> _Task objective_: The response should be the complete listing below, unchanged.
____________
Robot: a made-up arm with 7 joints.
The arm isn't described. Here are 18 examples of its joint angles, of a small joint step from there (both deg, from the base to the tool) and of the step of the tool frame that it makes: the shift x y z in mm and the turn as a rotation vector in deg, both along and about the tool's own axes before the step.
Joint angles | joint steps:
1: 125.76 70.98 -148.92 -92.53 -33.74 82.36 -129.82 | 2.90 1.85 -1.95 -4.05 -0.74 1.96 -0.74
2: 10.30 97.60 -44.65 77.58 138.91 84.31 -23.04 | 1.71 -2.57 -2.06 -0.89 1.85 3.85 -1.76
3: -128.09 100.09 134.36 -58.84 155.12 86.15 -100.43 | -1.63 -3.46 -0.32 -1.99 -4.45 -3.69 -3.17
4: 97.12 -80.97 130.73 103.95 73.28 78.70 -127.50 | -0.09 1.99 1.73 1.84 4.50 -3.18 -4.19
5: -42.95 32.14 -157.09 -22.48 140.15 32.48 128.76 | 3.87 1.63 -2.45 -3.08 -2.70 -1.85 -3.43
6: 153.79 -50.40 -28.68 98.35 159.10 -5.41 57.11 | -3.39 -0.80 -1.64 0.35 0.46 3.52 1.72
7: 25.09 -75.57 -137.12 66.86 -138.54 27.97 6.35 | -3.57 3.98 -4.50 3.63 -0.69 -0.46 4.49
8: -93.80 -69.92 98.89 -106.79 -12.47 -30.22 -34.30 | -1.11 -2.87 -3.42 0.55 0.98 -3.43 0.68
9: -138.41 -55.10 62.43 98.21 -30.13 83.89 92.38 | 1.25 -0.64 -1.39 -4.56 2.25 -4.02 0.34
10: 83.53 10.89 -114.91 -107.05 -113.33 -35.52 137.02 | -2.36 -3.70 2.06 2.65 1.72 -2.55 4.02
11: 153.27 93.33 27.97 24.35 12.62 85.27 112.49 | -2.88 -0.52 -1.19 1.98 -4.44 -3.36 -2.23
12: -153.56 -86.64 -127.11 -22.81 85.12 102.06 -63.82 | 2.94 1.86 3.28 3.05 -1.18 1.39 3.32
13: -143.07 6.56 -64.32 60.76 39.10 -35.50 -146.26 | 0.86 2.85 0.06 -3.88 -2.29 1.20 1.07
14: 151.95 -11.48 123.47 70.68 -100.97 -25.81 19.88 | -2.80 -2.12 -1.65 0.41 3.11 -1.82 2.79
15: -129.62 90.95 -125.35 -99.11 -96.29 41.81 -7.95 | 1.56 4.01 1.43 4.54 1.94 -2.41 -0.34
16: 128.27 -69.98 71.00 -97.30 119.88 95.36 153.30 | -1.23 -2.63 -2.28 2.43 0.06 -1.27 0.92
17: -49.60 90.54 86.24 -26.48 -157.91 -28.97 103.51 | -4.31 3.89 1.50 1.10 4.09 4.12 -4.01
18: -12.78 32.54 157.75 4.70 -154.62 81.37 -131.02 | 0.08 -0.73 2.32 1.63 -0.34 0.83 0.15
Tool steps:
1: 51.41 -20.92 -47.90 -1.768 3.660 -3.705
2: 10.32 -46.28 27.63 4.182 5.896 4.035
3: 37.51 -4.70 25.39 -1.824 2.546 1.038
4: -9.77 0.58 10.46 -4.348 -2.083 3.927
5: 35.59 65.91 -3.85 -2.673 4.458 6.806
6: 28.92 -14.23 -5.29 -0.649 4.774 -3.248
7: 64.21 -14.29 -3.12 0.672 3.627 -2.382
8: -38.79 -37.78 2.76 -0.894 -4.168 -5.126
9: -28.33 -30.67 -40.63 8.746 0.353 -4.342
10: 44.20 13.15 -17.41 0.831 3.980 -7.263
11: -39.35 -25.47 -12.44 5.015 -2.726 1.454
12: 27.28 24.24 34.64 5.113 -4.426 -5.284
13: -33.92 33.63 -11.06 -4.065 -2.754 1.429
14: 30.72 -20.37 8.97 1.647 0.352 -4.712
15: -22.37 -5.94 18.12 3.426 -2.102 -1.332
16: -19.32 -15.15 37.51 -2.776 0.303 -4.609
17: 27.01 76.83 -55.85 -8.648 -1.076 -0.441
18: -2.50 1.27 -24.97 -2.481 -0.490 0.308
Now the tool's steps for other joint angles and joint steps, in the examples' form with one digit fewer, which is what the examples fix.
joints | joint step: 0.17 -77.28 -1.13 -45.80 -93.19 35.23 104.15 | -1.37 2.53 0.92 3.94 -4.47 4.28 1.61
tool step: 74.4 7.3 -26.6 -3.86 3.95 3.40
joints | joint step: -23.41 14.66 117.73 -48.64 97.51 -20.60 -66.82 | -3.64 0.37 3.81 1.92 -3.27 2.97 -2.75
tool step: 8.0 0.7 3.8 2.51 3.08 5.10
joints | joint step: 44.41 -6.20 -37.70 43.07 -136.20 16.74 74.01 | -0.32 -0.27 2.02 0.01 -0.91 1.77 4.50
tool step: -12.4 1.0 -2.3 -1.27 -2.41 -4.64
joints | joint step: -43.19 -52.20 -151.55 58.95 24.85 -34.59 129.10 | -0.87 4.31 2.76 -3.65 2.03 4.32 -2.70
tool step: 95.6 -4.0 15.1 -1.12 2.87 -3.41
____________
> _Expected answer_:
Robot: a made-up arm with 7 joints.
The arm isn't described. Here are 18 examples of its joint angles, of a small joint step from there (both deg, from the base to the tool) and of the step of the tool frame that it makes: the shift x y z in mm and the turn as a rotation vector in deg, both along and about the tool's own axes before the step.
Joint angles | joint steps:
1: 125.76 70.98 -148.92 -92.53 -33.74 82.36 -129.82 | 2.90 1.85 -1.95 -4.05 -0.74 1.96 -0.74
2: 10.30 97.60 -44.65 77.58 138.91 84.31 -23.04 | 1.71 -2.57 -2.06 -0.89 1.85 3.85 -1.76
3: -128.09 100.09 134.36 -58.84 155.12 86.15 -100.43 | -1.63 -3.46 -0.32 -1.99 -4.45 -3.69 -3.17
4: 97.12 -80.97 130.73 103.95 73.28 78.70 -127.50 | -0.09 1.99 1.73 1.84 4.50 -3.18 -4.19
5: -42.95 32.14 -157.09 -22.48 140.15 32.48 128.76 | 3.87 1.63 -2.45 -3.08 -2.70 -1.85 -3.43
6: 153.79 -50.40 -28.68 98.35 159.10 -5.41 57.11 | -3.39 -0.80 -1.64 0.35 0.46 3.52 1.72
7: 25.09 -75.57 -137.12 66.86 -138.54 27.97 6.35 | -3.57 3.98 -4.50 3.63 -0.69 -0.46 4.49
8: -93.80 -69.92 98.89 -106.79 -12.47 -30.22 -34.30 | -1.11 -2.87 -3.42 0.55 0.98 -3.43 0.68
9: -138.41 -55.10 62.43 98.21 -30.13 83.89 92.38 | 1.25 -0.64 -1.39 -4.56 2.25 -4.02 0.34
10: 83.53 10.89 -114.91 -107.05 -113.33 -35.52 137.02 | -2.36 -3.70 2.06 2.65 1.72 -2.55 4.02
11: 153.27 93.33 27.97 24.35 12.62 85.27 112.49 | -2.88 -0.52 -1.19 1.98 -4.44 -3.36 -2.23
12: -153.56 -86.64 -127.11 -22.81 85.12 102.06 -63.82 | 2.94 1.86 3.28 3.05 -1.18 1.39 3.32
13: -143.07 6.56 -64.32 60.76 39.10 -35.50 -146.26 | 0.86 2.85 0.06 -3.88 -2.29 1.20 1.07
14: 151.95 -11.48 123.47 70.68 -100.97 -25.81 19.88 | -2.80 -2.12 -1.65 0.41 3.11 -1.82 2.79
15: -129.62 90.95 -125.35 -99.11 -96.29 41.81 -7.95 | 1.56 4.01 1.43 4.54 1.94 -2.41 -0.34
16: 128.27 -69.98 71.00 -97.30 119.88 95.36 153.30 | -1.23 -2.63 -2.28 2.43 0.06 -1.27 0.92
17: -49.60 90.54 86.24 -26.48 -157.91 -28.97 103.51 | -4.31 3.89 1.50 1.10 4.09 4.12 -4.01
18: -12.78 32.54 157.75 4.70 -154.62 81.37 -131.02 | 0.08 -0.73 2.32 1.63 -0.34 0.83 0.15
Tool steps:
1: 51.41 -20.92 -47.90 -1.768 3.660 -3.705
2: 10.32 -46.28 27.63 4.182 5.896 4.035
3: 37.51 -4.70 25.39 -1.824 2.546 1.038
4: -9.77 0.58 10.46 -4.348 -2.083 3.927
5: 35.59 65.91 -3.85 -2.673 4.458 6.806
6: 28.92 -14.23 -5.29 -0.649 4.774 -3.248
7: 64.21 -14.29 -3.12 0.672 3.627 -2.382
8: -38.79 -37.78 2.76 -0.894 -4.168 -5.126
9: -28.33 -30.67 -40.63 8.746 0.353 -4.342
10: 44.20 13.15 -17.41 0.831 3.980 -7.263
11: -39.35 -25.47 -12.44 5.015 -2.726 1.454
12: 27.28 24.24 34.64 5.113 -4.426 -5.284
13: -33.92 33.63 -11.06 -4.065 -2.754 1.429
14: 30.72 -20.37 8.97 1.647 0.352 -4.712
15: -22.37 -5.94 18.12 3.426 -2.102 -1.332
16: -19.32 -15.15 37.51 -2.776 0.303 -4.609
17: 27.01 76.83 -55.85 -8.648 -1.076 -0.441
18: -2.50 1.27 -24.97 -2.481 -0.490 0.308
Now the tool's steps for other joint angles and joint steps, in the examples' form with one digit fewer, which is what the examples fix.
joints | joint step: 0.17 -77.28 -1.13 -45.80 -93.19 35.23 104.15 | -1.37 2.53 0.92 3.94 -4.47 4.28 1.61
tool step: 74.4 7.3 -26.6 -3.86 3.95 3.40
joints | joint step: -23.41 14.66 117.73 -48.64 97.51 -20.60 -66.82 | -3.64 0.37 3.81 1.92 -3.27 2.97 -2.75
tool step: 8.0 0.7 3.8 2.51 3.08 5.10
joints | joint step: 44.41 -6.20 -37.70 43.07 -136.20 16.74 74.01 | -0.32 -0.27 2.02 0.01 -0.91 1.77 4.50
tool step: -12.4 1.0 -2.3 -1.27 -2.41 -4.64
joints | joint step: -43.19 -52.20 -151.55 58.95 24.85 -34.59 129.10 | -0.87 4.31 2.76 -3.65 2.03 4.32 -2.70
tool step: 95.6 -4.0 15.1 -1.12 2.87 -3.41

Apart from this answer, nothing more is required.